Logo JawaPos
Author avatar - Image
Rabu, 9 Juni 2021 | 04.09 WIB

KPK Imbau Azis Syamsuddin Penuhi Panggilan Pemeriksaan Rabu Besok

Photo - Image

Photo

JawaPos.com - Komisi Pemberantasan Korupsi (KPK) memanggil Wakil Ketua DPR RI Azis Syamsuddin untuk diperiksa sebagai saksi dalam kasus dugaan suap penanganan perkara Pemerintah Kota Tanjungbalai. Dia akan diperiksa dalam kapasitasnya sebagai saksi pada Rabu (9/6).

"Benar, Rabu, 9 Juni 2021 dijadwalkan pemanggilan oleh Tim penyidik KPK atasnama Azis Syamsuddin (Wakil Ketua DPR RI) sbg saksi dalam perkara atas nama tersangka Stepanus Robin Pattuju dkk," kata pelaksana tugas (Plt) juru bicara KPK, Ali Fikri dalam keterangannya, Selasa (8/6).

Juru bicara KPK bidang penindakan ini menyampaikan, surat panggilan sudah dikirin ke Azis Syamsuddin. Dia mengimbau, politikus Golkar itu untuk memenuhi panggilan KPK. "KPK kirimkan secara patut menurut hukum dan untuk itu kami mengimbau saksi kooperatif hadir memenuhi panggilan tersebut," imbau Ali.

Ali menegaskan, Azis merupakan pihak yang diduga mengetahui rangkaian peristiwa perkara dugaan suap penanganan perkara Pemkot Tanjungbalai. Sehingga keterangannya diperlukan untuk menjadi lebih terang dugaan perbuatan para tersangka dalam perkara ini.

Dalam perkara dugaan suap penanganan perkara di Pemkot Tanjungbalai, KPK menetapkan tiga orang sebagai tersangka yakni penyidik asal kepolisian, Stepanus Robbin Pattuju (SRP), Wali Kota Tanjungbalai Muhammad Syahrial (MS) dan pengacara Maskur Husain (MH). KPK menduga, penyidik asal Korps Bhayangkara Stepanus menerima suap untuk mengurus perkara yang menjerat Syahrial.
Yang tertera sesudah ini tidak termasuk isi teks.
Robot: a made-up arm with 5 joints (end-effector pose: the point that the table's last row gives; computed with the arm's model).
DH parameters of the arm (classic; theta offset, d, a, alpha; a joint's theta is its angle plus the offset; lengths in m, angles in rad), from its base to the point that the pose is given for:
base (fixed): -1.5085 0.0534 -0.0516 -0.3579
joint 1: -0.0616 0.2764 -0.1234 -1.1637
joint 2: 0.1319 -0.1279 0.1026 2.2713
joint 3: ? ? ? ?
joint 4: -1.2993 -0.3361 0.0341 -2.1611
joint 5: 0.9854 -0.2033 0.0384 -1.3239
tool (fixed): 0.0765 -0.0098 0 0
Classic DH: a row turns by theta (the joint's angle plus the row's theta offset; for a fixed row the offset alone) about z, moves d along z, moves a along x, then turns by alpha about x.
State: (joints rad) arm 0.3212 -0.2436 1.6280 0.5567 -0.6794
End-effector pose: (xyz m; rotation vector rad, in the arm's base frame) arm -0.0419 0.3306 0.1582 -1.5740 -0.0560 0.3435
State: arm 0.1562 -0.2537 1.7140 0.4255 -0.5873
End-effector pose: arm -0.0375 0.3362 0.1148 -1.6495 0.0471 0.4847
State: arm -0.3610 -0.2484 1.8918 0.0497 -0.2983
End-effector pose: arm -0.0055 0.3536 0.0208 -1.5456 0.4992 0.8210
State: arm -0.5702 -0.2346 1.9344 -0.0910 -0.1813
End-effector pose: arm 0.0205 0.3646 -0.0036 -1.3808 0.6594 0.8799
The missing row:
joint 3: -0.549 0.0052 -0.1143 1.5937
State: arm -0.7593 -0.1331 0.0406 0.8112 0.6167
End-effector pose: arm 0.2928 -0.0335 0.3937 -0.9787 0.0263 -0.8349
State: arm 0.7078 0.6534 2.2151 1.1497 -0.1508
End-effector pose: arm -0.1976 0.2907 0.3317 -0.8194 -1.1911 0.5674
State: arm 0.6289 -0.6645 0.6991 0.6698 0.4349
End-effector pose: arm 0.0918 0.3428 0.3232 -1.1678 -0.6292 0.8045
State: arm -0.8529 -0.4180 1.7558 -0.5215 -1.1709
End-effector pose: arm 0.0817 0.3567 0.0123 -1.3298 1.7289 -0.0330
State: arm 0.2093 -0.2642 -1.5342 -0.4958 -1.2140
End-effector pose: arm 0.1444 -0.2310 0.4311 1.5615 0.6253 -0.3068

Stepanus yang merupakan penyidik KPK bersama dengan Maskur Husain menyepakati agar perkara dugaan korupsi yang menjerat Syahrial di KPK tidak lagi dilanjutkan. Kesepakatan uang Rp 1,5 miliar ini, setelah Stepanus bertemu Syahrial di rumah Azis Syamsuddin pada Oktober 2020.
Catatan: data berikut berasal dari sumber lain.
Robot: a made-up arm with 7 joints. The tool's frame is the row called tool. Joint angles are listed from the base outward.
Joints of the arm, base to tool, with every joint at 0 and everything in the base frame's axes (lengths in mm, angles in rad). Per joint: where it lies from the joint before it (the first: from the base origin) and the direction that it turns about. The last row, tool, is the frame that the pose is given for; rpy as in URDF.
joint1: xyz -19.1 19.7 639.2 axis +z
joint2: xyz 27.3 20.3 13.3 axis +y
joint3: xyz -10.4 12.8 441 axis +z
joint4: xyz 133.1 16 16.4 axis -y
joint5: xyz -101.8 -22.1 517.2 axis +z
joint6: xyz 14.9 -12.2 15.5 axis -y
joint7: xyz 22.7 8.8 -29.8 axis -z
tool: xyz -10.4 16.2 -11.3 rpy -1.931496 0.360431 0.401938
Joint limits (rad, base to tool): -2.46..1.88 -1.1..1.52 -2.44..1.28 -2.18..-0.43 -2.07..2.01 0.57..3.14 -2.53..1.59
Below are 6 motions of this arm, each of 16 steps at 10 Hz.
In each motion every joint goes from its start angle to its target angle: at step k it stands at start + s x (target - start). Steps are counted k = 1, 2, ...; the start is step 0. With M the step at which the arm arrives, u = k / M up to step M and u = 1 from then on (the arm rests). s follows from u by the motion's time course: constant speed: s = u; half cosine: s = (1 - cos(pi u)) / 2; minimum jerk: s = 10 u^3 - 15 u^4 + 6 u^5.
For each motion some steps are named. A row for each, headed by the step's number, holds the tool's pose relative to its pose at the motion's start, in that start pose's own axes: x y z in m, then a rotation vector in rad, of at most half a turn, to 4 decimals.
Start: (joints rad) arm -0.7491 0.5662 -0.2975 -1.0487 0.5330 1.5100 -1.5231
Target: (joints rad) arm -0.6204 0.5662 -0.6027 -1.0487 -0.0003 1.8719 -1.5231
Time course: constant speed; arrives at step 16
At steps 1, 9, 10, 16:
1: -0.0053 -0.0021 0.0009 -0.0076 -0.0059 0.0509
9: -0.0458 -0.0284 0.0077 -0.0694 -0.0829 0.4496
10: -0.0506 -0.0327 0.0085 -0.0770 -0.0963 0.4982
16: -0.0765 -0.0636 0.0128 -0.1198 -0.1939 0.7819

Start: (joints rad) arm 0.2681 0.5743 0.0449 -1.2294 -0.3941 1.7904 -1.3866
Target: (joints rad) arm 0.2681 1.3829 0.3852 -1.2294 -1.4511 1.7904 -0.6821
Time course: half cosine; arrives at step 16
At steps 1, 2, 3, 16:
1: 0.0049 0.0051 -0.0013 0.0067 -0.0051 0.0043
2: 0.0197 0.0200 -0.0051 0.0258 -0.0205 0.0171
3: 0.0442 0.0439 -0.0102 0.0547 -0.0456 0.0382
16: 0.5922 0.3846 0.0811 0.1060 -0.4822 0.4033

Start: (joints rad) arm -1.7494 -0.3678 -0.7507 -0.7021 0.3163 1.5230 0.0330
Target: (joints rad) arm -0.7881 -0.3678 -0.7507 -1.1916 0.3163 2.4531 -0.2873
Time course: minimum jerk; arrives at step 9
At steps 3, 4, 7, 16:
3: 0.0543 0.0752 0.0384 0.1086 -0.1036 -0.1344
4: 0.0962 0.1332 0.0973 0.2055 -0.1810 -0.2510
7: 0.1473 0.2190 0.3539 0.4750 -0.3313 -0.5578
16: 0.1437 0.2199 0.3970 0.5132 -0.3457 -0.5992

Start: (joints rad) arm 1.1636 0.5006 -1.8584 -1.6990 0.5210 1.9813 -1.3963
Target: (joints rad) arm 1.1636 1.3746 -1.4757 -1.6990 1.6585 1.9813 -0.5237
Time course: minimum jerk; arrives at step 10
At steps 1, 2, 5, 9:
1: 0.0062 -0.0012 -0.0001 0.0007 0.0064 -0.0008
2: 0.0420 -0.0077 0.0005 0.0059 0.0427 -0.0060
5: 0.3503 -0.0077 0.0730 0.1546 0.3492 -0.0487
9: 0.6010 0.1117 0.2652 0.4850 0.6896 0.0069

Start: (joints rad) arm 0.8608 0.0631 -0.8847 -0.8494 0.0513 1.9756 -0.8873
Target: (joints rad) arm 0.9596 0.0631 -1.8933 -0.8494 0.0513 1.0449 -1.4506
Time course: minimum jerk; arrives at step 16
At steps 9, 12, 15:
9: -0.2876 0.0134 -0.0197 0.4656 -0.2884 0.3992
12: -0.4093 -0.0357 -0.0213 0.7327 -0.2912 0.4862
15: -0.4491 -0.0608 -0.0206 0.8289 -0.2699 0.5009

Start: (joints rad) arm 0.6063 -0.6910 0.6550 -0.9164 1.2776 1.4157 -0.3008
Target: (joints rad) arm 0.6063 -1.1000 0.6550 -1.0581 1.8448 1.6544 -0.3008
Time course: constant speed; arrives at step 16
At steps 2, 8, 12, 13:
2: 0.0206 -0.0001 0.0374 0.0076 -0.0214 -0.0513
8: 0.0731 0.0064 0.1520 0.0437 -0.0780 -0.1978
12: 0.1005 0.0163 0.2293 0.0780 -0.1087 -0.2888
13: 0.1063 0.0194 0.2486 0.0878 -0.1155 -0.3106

Syahrial lantas menyanggupi permintaan uang itu, dengan kesepakatan kasusnya tidak dilanjutkan ke tahap penyidikan. Terlebih KPK juga sampai saat ini belum mengumumkan sejumlah pihak yang ditetapkan tersangka dalam kasus lelang jabatan di Kota Tanjungbalai.

Syahrial memberikan uang itu secara bertahap sebanyak 59 kali melalui rekening bank milik Riefka Amalia (RA) teman dari Stepanus. Uang itu baru diserahkan dengan total Rp 1,3 miliar.
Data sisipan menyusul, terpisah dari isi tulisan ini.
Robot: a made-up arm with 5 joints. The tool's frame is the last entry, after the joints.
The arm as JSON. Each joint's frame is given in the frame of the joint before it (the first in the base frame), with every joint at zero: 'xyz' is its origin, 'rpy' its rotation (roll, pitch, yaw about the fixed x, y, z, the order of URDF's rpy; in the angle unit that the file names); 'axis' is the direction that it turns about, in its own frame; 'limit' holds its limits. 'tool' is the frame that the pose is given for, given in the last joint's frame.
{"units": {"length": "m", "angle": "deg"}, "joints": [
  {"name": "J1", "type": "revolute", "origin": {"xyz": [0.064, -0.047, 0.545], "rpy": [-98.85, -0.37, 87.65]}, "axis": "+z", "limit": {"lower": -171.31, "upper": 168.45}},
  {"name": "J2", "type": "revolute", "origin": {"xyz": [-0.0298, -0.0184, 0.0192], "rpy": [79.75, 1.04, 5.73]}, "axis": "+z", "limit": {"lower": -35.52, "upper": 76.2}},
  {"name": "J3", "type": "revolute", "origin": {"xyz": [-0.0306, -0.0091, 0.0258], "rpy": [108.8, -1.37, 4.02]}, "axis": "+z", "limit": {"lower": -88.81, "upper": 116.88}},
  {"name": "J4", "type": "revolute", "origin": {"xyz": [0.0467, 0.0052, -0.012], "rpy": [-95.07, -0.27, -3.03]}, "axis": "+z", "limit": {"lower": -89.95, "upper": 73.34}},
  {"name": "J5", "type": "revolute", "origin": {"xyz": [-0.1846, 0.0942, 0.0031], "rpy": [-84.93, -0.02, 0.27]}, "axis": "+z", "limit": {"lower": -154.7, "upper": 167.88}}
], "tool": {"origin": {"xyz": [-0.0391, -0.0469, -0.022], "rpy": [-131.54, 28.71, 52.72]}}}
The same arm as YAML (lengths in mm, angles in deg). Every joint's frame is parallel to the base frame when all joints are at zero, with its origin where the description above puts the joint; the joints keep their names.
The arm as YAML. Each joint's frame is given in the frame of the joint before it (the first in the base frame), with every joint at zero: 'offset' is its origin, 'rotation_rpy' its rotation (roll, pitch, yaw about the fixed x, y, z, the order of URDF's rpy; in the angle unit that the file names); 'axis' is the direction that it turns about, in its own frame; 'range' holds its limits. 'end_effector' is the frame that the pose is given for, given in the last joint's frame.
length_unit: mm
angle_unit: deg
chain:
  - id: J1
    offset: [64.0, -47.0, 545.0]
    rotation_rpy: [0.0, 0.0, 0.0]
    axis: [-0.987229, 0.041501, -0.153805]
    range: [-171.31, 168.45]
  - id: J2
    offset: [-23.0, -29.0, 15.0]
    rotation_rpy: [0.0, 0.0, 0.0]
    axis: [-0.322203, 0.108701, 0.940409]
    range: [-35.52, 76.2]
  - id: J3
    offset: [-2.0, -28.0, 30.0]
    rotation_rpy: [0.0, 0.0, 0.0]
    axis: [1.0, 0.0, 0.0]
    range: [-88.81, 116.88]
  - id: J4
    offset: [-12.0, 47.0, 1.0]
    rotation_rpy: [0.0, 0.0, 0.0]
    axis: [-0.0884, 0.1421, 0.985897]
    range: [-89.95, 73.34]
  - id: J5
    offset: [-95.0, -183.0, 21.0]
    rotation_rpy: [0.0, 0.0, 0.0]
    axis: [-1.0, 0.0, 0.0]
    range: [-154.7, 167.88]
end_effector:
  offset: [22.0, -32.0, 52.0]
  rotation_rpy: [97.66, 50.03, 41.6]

Stepanus dan Maskur disangkakan melanggar Pasal 12 huruf a atau huruf b atau pasal 11 dan Pasal 12B UU No. 31 Tahun 1999 UU No. 20 sebagaimana yang telah diubah dan ditambah UU No. 20 Tahun 2001 tentang Pemberantasan Tindak Pidana Korupsi Jo Pasal 55 ayat (1) ke-1 KUHP.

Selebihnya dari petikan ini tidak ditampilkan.